▶ _YOUR TASK_
Return the lines below exactly, please, from the one containing "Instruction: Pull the" through the last one, both included, and leave out any pictures.

▶ _INFORMATION SHOWN_
━━━━

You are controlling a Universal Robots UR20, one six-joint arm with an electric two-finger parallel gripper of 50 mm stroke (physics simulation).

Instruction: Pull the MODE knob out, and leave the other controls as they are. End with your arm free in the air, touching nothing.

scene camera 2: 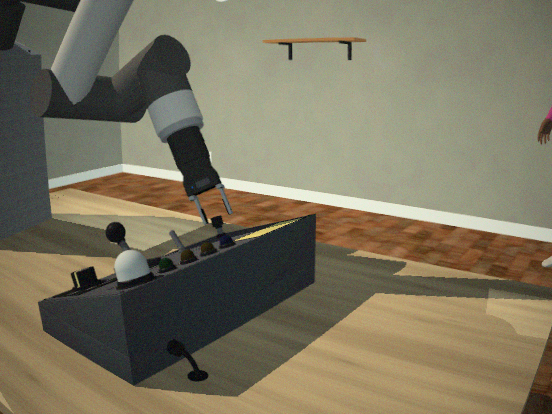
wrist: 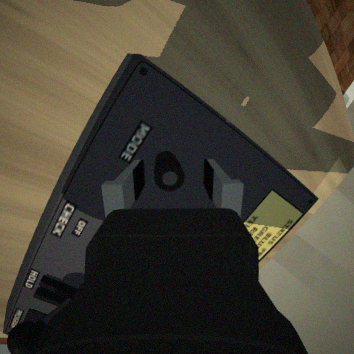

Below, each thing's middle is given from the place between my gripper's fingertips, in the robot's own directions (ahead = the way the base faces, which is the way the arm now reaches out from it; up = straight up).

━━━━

▶ _ANSWER FOR THIS EXERCISE_
Instruction: Pull the MODE knob out, and leave the other controls as they are. End with your arm free in the air, touching nothing.

scene camera 2: 
wrist: 

Below, each thing's middle is given from the place between my gripper's fingertips, in the robot's own directions (ahead = the way the base faces, which is the way the arm now reaches out from it; up = straight up).

The answer stands, and there is nothing more to add.